CCTV cameras in schools improve safety – until hackers access them

CCTV cameras in schools improve safety – until hackers access them

When CCTV are installed in schools, the reasoning always has student and staff safety at its core. However, a recent cyberattack suggest the risks may outweigh the benefits.

On Thursday last week, a group of hackers gained access to more than 150,000 CCTV cameras operated by a global company Verkada. The surveillance cameras breached included more than 100 early childhood centres, schools and universities throughout Australia.

In a statement to the ABC last week the culprits – a group called ‘APT-69420 Arson Cats’ – said they breached the company’s systems “to draw attention to the widespread use of surveillance cameras, and the ease by which outsiders can gain access to these systems”.

While this particular group acted with good intentions, the next massive hack of CCTV cameras by a clandestine group of hackers may well be done for more nefarious purposes.

For this reason, and a litany of others, the use of surveillance cameras on school grounds has long been a controversial topic. While some welcome the technology as a means of improving safety and accountability, others consider it too invasive, and potentially harmful.

“This is most alarming and concerning as it demonstrates the ease at which hackers can access such delicate footage,” Tina King, president of the Australian Principals Federation, told The Educator.

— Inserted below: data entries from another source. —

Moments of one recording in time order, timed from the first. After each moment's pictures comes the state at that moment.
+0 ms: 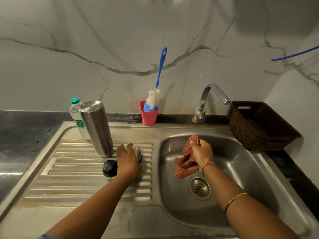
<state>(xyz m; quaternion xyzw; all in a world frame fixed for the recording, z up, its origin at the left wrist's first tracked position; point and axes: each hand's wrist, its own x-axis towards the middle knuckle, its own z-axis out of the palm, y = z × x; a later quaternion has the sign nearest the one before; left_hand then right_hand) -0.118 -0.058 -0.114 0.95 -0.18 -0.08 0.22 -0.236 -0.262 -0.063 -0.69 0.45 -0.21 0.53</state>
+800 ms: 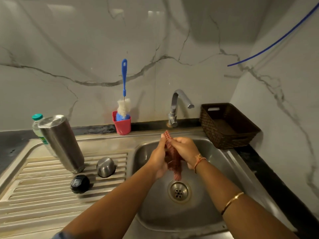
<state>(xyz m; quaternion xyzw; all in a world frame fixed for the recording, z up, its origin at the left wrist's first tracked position) -0.227 -0.198 -0.024 0.53 -0.08 -0.47 0.69 -0.283 -0.287 -0.009 -0.72 0.32 -0.18 0.58</state>
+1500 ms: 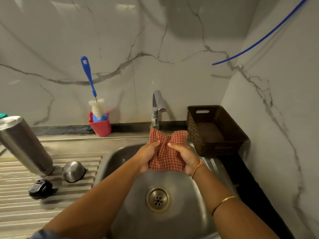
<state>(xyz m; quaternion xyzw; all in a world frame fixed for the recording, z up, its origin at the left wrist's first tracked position) -0.236 -0.288 -0.019 0.63 -0.04 -0.44 0.64 -0.313 -0.410 -0.051 -0.51 0.30 -0.07 0.80</state>
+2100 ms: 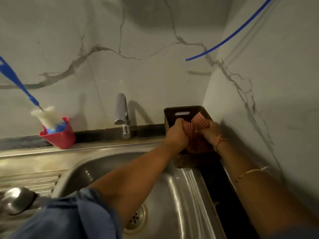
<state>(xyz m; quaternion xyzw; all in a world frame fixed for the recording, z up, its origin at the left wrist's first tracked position) -0.258 -0.501 -0.013 0.80 -0.35 -0.22 0.43 -0.336 -0.611 -0.010 -0.75 0.43 -0.19 0.46</state>
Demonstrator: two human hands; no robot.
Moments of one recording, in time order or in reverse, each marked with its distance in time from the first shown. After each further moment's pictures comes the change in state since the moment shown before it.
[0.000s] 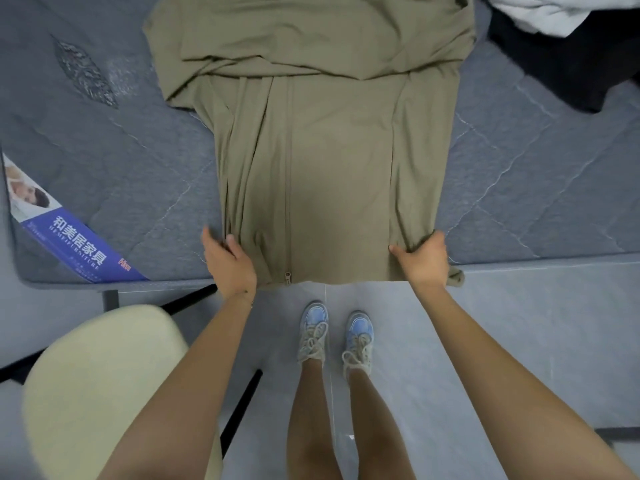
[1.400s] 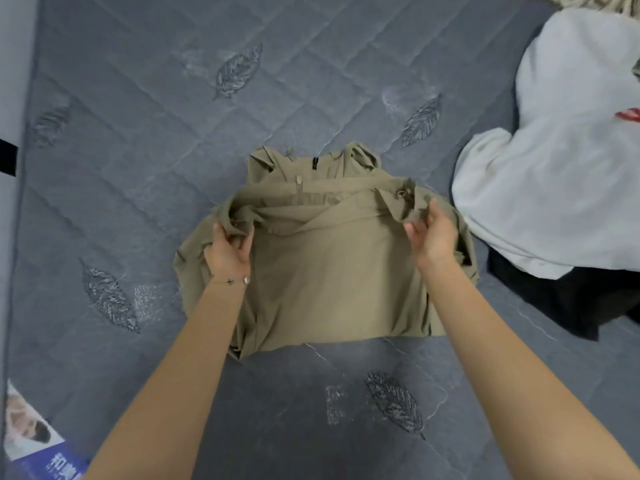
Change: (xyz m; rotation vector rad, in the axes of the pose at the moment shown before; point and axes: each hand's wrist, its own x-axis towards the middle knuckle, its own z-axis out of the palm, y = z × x) left_hand 0.313 0.325 0.058 -1.261 -0.156 -0.529; right_hand 0.222 -0.391 -0.080 1.382 -0.125 0.131
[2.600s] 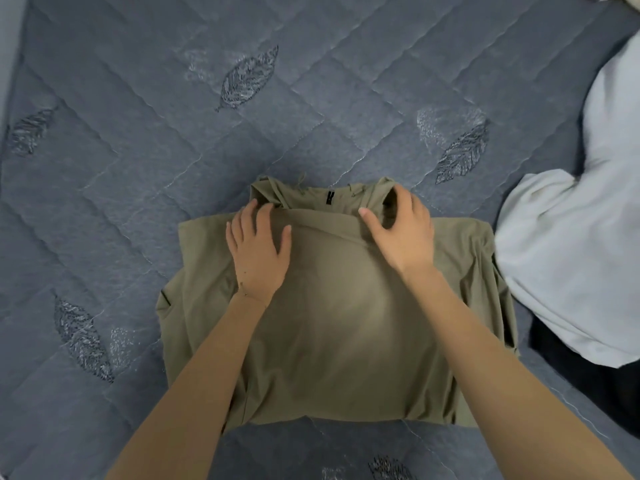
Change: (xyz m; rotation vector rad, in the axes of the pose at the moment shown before) left_hand 0.075 -0.044 0.048 1.719 -0.160 1.047; right_hand 0.078 0.028 0.086 -1.451 -0.181 -0.731
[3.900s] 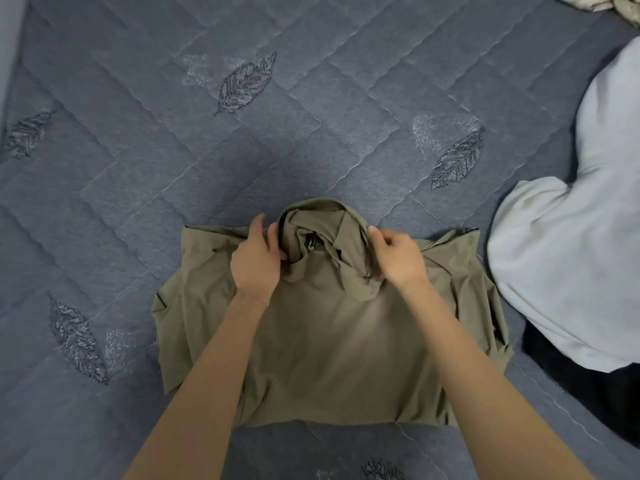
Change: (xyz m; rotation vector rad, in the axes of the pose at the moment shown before) left_hand 0.003 0.016 -0.010 -0.213 -0.099 -0.260; right_hand -0.013 0.001 -0.005 0.161 -0.284 0.205
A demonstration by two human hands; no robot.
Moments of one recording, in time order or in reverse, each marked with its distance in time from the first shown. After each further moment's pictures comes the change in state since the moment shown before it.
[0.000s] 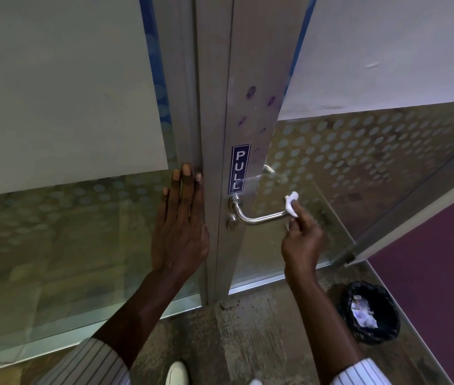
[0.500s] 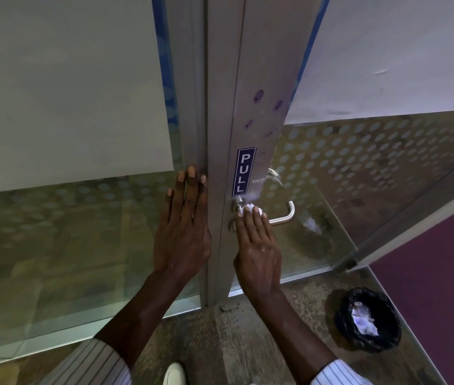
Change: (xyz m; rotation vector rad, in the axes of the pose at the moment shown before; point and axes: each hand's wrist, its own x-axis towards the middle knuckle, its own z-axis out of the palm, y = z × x) left_hand 0.001 -0.001 0.000 0.012 -0.006 0.000; right_hand -0.054 0.009 0.034 -0.932 -0.291 -0.867
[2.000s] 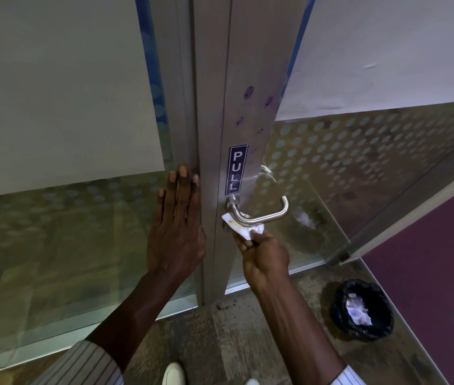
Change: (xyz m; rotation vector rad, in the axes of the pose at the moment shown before) left_hand -0.001 -0.003 0.005 0.001 0.008 0.012; right_hand 0.026 -0.005 -0.019 1.914 0.149 1.394
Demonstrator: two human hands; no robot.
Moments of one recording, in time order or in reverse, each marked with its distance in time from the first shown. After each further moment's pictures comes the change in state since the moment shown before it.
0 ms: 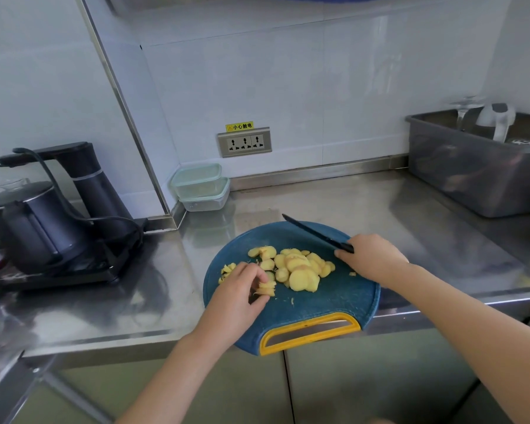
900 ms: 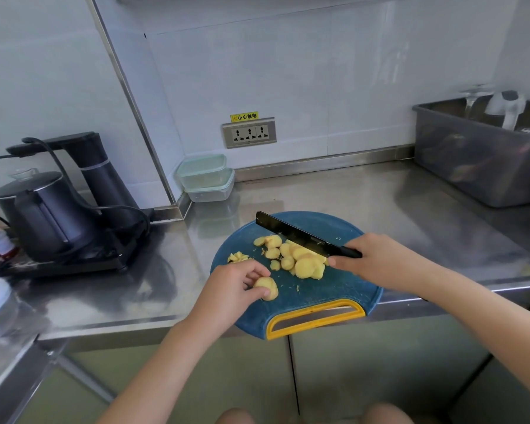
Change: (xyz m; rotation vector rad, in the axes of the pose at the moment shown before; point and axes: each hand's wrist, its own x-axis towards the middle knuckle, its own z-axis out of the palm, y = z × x) left_hand -0.006 -0.007 -0.015 -0.165 -0.075 -0.147; right_hand -0.065 -0.026 -0.029 0.221 -0.138 -0.192
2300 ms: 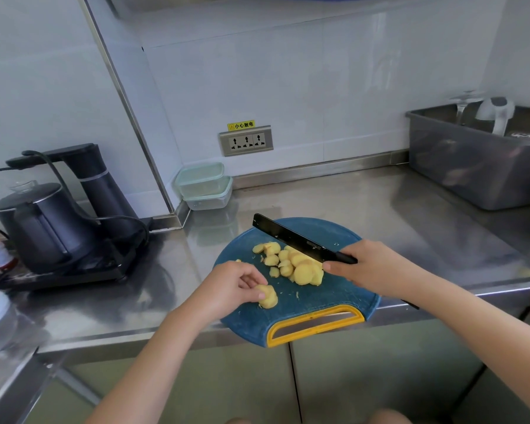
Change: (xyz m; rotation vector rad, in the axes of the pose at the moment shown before) left_hand 0.020 0.000 -0.018 0.012 -0.229 -0.067; right_hand -0.001 -0.003 0.003 0.082 0.014 0.015
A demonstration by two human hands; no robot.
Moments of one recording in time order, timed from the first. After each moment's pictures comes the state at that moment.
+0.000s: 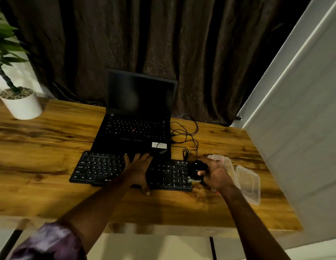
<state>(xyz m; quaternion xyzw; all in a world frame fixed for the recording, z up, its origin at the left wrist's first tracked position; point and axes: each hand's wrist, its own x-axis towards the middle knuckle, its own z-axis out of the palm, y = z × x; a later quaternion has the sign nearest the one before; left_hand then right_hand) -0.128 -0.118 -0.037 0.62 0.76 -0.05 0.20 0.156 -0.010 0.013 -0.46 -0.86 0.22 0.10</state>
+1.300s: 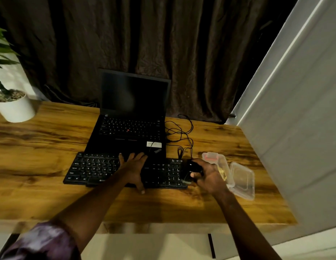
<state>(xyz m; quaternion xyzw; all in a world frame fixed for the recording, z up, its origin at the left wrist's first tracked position) -0.126 -0.120 -0.032 0.62 0.76 -0.07 0.20 0.163 -0.026 -0.005 -0.48 -0.82 0.27 0.13</state>
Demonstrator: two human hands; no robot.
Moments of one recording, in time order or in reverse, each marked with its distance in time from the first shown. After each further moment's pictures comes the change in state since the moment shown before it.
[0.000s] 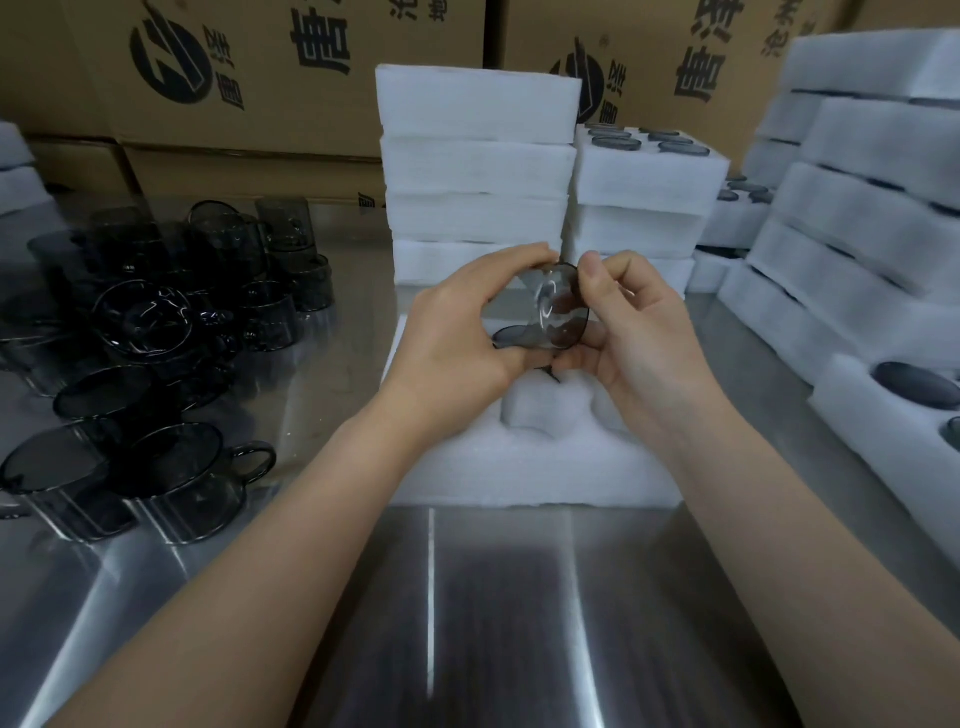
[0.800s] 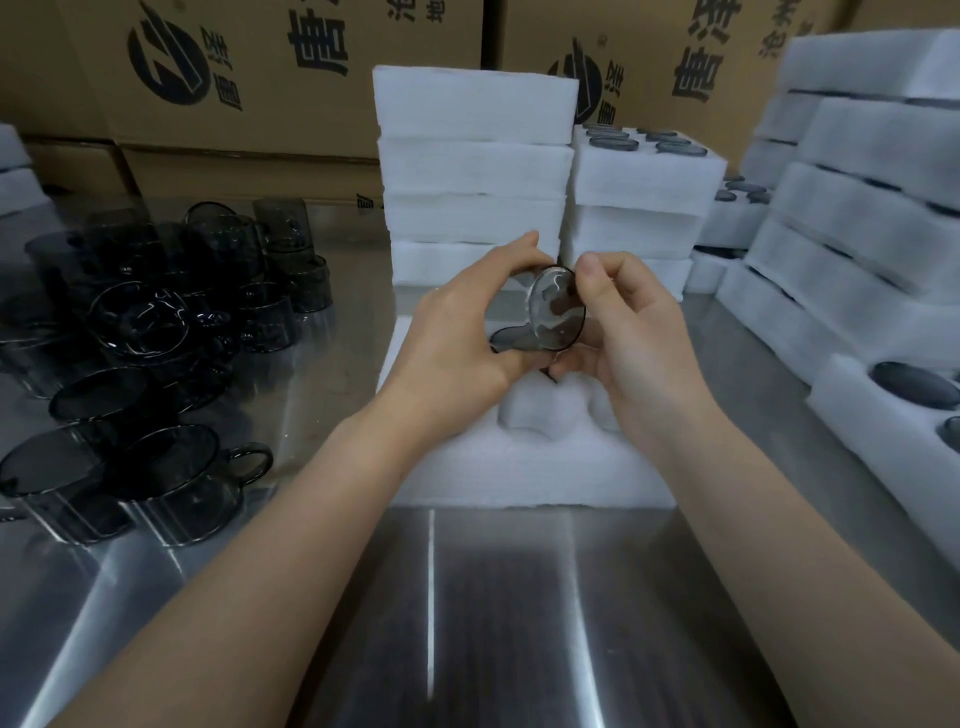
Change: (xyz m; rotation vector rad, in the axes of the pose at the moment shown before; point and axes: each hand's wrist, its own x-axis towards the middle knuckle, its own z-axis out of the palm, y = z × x) left_hand 0.001 -0.004 -0.001 0.028 -0.078 -0.006; right_hand 0.000 0.003 0.003 -0.080 0.075 -0.020
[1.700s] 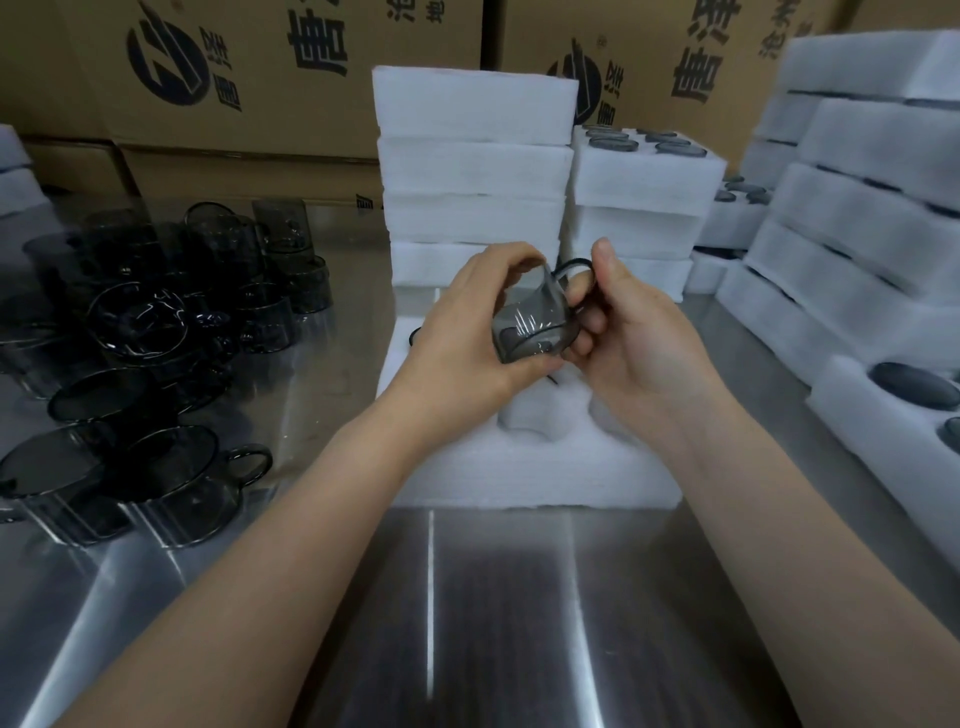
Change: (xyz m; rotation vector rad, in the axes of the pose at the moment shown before) left_hand 0.001 -0.001 0.006 0.011 -0.030 -0.003; right_hand 0.012 0.000 -0.005 0.211 -0.142 0.151
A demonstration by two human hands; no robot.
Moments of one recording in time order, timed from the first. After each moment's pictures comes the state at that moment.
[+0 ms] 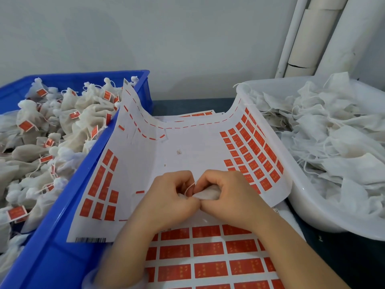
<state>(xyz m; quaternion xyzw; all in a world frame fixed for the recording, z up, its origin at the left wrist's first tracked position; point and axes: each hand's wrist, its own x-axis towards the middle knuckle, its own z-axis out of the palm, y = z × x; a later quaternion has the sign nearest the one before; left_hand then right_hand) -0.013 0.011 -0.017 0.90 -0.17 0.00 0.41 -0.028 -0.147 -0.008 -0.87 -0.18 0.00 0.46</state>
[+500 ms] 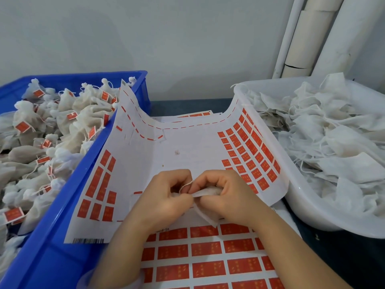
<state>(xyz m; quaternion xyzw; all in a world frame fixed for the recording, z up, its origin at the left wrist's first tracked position) -0.017 0.013 -0.007 0.85 -0.20 -0.03 0.48 -0.030 -0.148 -0.005 -0.81 -0.19 0.05 0.56</state>
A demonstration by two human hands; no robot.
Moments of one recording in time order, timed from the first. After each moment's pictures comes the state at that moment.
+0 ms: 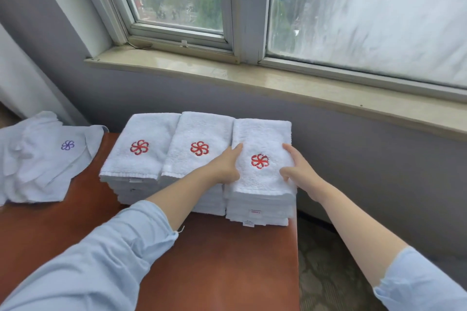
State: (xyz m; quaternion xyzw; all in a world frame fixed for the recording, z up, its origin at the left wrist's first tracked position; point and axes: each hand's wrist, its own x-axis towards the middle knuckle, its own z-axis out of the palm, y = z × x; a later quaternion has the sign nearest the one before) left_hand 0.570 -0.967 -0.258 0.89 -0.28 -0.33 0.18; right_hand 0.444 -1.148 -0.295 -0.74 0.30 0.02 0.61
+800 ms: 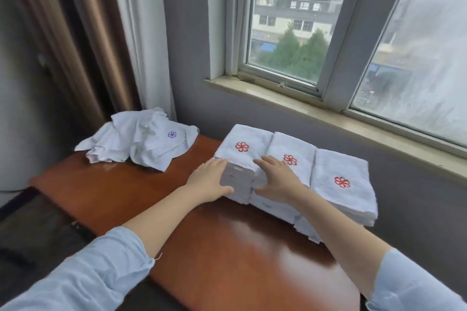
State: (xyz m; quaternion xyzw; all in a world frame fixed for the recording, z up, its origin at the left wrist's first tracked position) left_hand 0.523 -0.676 -0.203 0.96 -0.23 -0.07 0.15; right_hand 0.479 -0.881 -0.195 -0.99 -0.05 0.03 0.13
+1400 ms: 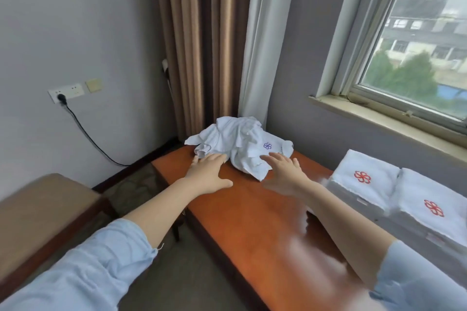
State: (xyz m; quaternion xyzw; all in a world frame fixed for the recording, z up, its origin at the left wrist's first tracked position) left_hand 0.549 -0.365 -0.194 0.99 -0.05 -0.03 0.12; right_hand 0.576 -0.595 -0.187 -0.97 -0.18 0.06 0.13
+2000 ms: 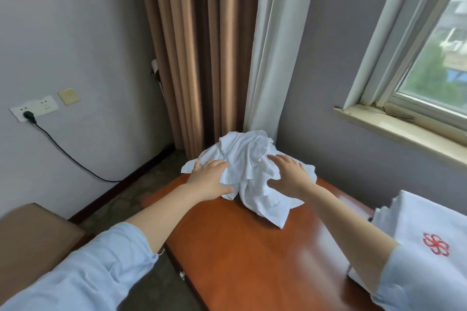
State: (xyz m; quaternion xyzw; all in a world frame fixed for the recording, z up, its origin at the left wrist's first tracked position) left_hand 0.775 -0.293 -0.215 0.99 -0.07 -0.08 0.12; right_hand 0.804 -0.537 -0.212 -0.97 -0.14 0.06 0.17
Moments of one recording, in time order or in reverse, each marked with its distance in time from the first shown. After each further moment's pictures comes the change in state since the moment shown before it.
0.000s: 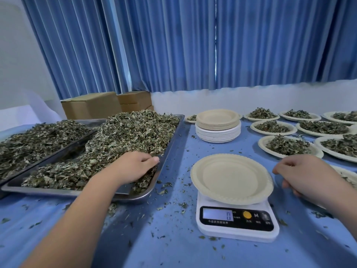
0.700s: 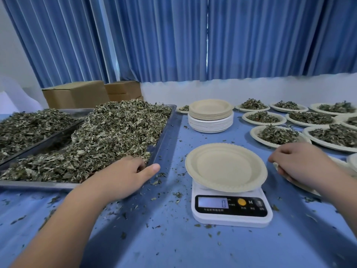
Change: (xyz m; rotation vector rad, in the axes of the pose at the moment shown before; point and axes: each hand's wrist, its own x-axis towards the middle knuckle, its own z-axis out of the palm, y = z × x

“Whilst security cameras in schools may be useful in deterring vandalism and risk of intruders, there are always privacy risks and possible breachers of security. As a parent and principal, I would be most alarmed and concerned at such breaches”.

Matthew Johnson the president and CEO of the Australian Special Education Principals Association, said most schools have some form of security cameras, but these are mainly used for protection of property.

“The idea of fixed cameras in classrooms is vexed, especially for students with disability with regard to consent and personal dignity,” Johnson told The Educator.

“Some teachers in specialist education would embrace CCTV oversight by management, seeing it as a form of protection against parental and student accusations and to validate when they have been injured at work in the classroom. Other teachers will see it as threatening their professional freedom and an attack on their right, and the children’s to privacy”.

Johnson said many classrooms already have teachers using technology that already shares live learning to parents and schools are enhancing this access more than ever post-Covid.

“Like most things, it’s not the technology itself but its intended use that needs careful and thoughtful consideration”.

'We should have nothing to hide'

Dr David Roy, a lecturer at the University of Newcastle, said the breach on security demonstrates both the need for clear protections around the use of CCTV but also brings to the forefront of why we need CCTV.

"It is a deterrent. It may not stop wrongdoing from happening - if someone is intent on doing so - but it does dissuade many from attempting as such and provides evidence of events," Dr Roy told The Educator.

"How many abuse cases would have not been prosecuted without CCTV? We are now having changes to the aged care sector because of CCTV evidence. We have safer roads due to CCTV. People still speed, but less so".

Dr Roy said CCTV technology in public facilities is needed to both protect the victims but also to protect anyone falsly accused of wrong doing.

"Classrooms are not and never should be private. Students and teachers need to be safe," he said.

"Many schools have CCTV in communal areas such as entrances and playgrounds. Some in education believe they work there, but suddenly their purpose fails to apply in classrooms!  We should have nothing to hide".